Just as Megumi Yokota is the symbol in Japan of those abducted by
North Korea, Shin Suk-ja, «The daughter of Tongyeong» is that of
South Korea. Her story has generated great interest and allowed
the South Korean public opinion to understand the gravity of the
crimes of abduction of its citizens by North Korea.
This year, an exhibition of photographs of Shin Suk-ja in the concentration camp for political opponents was organised by university students.
This exhibition has travelled throughout South Korea and was the
catalyst that revived the campaign in support of Shin Suk-ja. It was
especially in her hometown of Tongyeong (Gyeongsang province
in the south) that religious representatives and classmates at her
school began the movement that has subsequently amplified across
the country, triggering the government and members of the south
Korean parliament to react. The noble personality of Shin Suk-ja has
touched the heart of all Koreans.
Shin Suk-ja left South Korea to work as a nurse in Germany. She met Oh Kil-nam, a young South Korean economics student. The couple got married and had two children. They led a very happy family life.
In 1985, Oh Kil-nam got his doctorate in economics and in December of the same year, he was offered an important position in North Korea by a North Korean agent. Duped by the lies of the spy, he decided to go, taking his family with him, despite his wife’s objections. Once there, Oh Kil-nam and his family were housed in a «foreigner’s residence» where they were brainwashed for three months. From June to November 1986, Oh Kil-nam was forced to work in radio for a propaganda program destined for South Korea called «The Voice of National Salvation.» He was then ordered to abduct two South Korean students in Germany.
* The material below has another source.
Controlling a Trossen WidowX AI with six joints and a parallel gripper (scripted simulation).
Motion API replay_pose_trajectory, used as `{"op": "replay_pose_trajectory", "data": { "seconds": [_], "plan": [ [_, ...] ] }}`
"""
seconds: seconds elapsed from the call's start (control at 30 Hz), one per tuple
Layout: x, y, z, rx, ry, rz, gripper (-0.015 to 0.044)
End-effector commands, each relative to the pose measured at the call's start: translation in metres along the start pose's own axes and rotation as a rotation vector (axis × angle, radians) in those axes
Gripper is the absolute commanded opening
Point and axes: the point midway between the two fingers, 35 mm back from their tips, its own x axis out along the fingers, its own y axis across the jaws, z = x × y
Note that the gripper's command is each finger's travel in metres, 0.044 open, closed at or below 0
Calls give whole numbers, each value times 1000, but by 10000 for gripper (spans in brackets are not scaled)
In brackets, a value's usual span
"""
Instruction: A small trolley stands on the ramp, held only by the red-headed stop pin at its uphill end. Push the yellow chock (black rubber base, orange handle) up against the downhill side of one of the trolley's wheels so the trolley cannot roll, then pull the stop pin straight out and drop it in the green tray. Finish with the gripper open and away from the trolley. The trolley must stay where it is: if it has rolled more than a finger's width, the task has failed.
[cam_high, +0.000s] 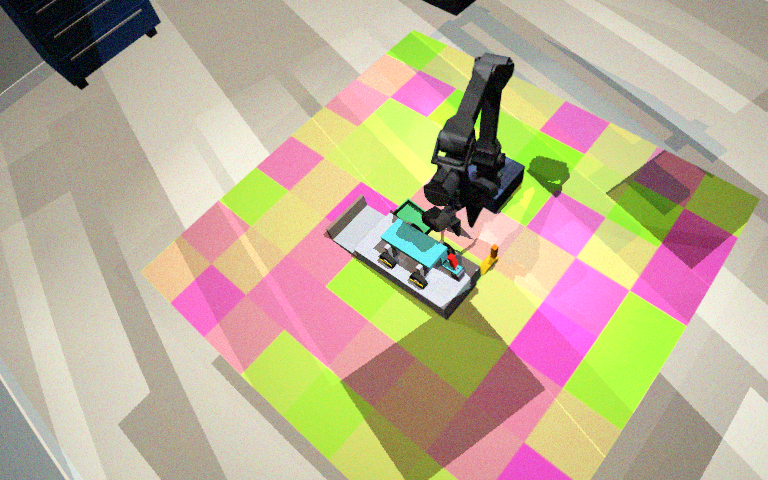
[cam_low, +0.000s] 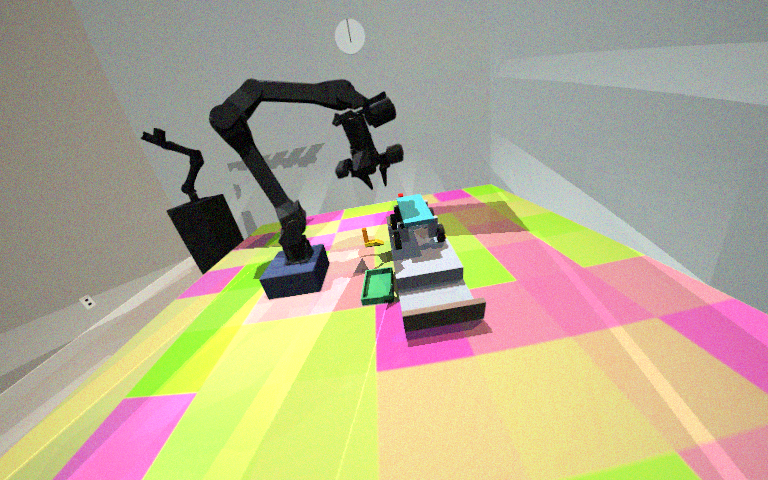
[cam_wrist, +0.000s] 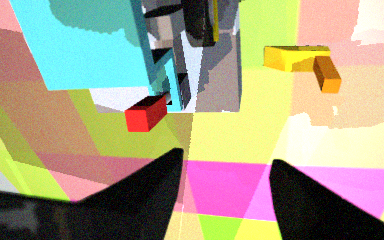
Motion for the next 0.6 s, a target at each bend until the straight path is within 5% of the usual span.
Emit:
{"op": "replay_pose_trajectory", "data": {
  "seconds": [0.0, 0.57],
  "plan": [
    [21, -18, -6, -15, -63, -53, 190],
    [74, -89, -17, -131, -302, -141, 190]
  ]
}}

Upon learning why her husband was to return to Germany, Shin Suk-ja said to him: «Do not stoop to do something as despicable as betraying your own people by bringing them here to North Korea! If you manage to escape, do it! But do everything to save us once you are free!
On his trip to Germany, Oh Kil-nam managed to escape during his stop-over flight in Copenhagen airport. He then returned to West Germany where he began his campaign to free his wife and two daughters.
In 1991, the North Korean authorities asked the classical composer Yun I-sang, then residing in Germany, to transmit audio recordings of Shin Suk-ja and her daughters to Oh Kil-nam, as well as pictures of them taken in Yodok concentration camp, in order to convince him to return to Pyongyang.